Just my opinion, take it or leave it.
I think it's fair to start by discussing your initial assertion. While it's not exactly a life or death fire fight, watch competitive shooters and see what happens when they have a dry magazine or a malfunction. When you say "immediately realize" that's a subjective position. How fast is immediately? I recently had a string in competition where I had a dry magazine immediately followed by a malfunction. Cleared through both in around 4 seconds and finished the stage. So that's bang, click, mag change, bang, click, tap, rack, bang.. in under four seconds. PS, this isn't intended to be a brag. I am NOT a great competitor. Most of the guys I compete against are way faster. I call myself a low speed high drag malfunctioner. We fall to the level we train to right, so if you train to recognize a malfunction and clear it, you will immediately realize and clear. A light strike or misfire on a round when in the heat of life or death is not worth trying to be sure that round is fired. Besides, you could potentially waste more time trying to "diagnose" an unfired round than just clearing it and moving on. Think of it this way. If your normal range practice is to try to re-strike an unfired bullet, that is what you will do when your adrenaline kicks in and you stop thinking. You could waste seconds clicking away on a round because that's what you practice.

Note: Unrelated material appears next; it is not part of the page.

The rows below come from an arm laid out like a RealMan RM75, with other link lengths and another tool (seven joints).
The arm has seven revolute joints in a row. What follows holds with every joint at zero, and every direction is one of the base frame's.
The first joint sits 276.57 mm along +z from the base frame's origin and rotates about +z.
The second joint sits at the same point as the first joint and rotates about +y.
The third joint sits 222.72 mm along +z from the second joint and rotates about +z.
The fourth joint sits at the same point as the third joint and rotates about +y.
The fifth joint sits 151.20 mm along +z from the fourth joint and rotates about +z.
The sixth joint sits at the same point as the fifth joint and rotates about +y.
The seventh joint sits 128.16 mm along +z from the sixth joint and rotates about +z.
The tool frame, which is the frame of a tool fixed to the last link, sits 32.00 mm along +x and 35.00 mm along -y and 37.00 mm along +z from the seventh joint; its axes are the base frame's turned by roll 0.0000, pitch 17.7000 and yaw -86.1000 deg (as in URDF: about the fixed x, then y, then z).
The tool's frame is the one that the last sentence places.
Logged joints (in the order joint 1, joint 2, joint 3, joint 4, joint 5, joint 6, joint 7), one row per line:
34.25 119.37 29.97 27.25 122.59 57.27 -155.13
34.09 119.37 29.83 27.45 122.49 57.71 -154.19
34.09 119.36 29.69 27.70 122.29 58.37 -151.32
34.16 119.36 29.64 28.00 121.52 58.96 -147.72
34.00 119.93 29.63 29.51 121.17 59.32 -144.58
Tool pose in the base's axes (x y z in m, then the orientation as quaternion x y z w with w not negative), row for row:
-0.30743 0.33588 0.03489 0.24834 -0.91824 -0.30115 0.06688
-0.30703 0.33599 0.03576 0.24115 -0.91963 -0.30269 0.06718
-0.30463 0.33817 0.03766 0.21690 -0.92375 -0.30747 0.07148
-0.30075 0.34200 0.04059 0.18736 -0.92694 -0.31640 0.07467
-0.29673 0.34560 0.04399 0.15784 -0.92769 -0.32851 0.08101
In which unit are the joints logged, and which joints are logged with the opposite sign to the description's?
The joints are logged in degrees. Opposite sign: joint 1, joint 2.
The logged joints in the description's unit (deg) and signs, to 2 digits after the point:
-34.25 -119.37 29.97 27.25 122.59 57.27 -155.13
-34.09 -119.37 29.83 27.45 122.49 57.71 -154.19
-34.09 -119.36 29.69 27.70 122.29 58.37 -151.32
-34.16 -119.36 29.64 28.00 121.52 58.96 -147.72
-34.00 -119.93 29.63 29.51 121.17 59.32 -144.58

So why not have them? Combat tactics have changed over the years. See above, but which is faster? Bang, click, click, click, realize nothing is happening, take the mental time (even milliseconds) to recognize a misfire, address the malfunction (whether rack slide or revolve cylinder) and get back into the fight. OR Train to know when the gun doesn't go bang and immediately address the malfunction. Bang, click, tap, rack, bang. With a restrike capable pistol, you're training to keep trying to fire a potential dud rather than eject the bullet and move on.